Whenever the string "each" turns up in a line below, that line should be copied.

Recorded data START

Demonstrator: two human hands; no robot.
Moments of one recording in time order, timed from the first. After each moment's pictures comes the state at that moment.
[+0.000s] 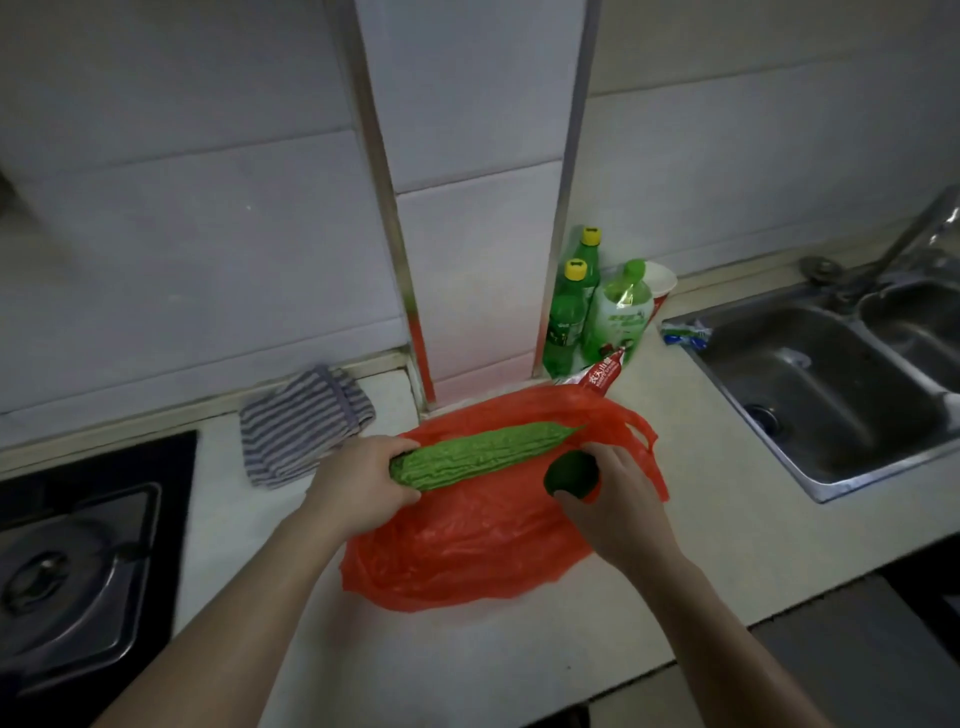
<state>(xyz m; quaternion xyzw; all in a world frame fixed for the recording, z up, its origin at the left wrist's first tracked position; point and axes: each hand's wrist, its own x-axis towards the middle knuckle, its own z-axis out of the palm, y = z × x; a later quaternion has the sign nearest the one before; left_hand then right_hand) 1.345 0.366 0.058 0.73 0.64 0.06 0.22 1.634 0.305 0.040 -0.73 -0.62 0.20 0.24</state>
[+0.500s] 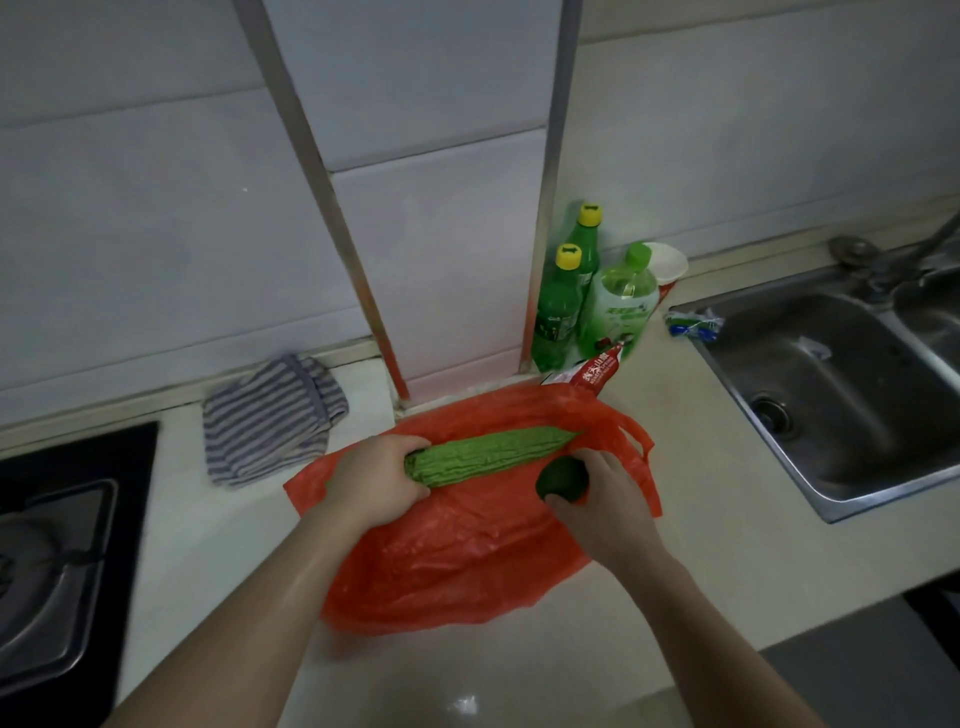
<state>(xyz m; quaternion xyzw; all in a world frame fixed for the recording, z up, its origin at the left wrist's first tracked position) 1.398 0.409 0.013 0.72 0.65 0.02 0.24 1.666 0.350 -0.003 -0.73 -0.61 0.26 0.18</state>
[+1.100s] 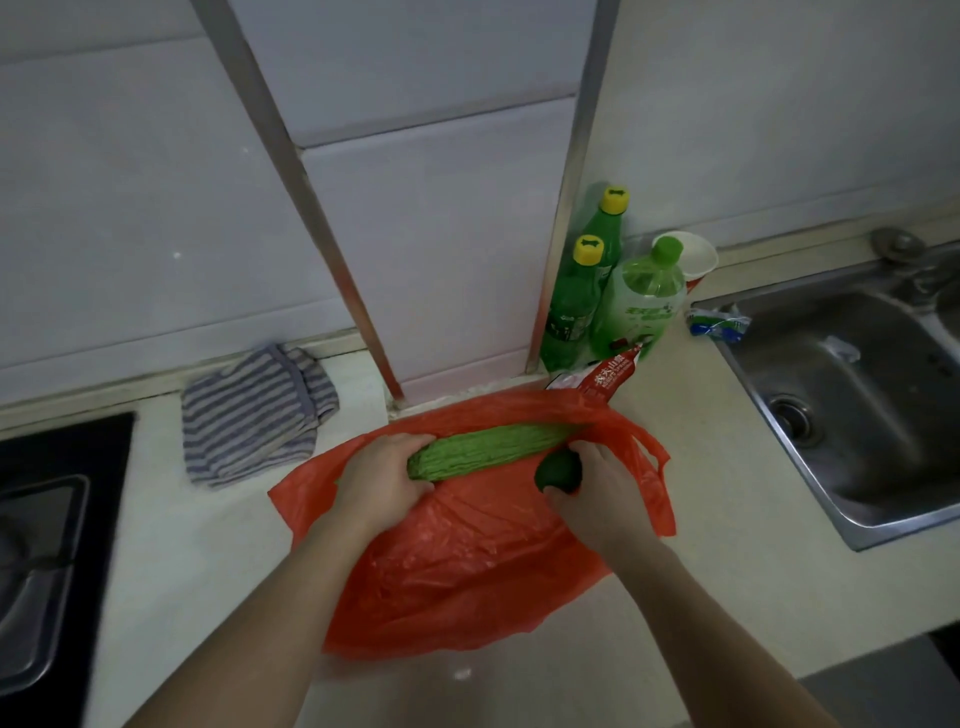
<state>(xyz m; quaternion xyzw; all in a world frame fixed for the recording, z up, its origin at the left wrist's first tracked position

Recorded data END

*Written reply*:
Moments of one recording in time order, timed from the first. After each moment's pictures comes the state at that moment.
<state>(xyz m; quaternion xyzw; all in a world frame fixed for the recording, z up, its origin at the left wrist's first tracked position; point and axes: each hand's wrist, its own x-axis towards the middle knuckle, its own z-axis out of the palm, y = z × x; a later quaternion has the sign nearest the one before; left_hand then right_hand) 1.345 0.366 0.058 0.73 0.64 0.06 0.22 1.634 0.305 0.040 -0.73 -0.62 0.20 0.24</state>

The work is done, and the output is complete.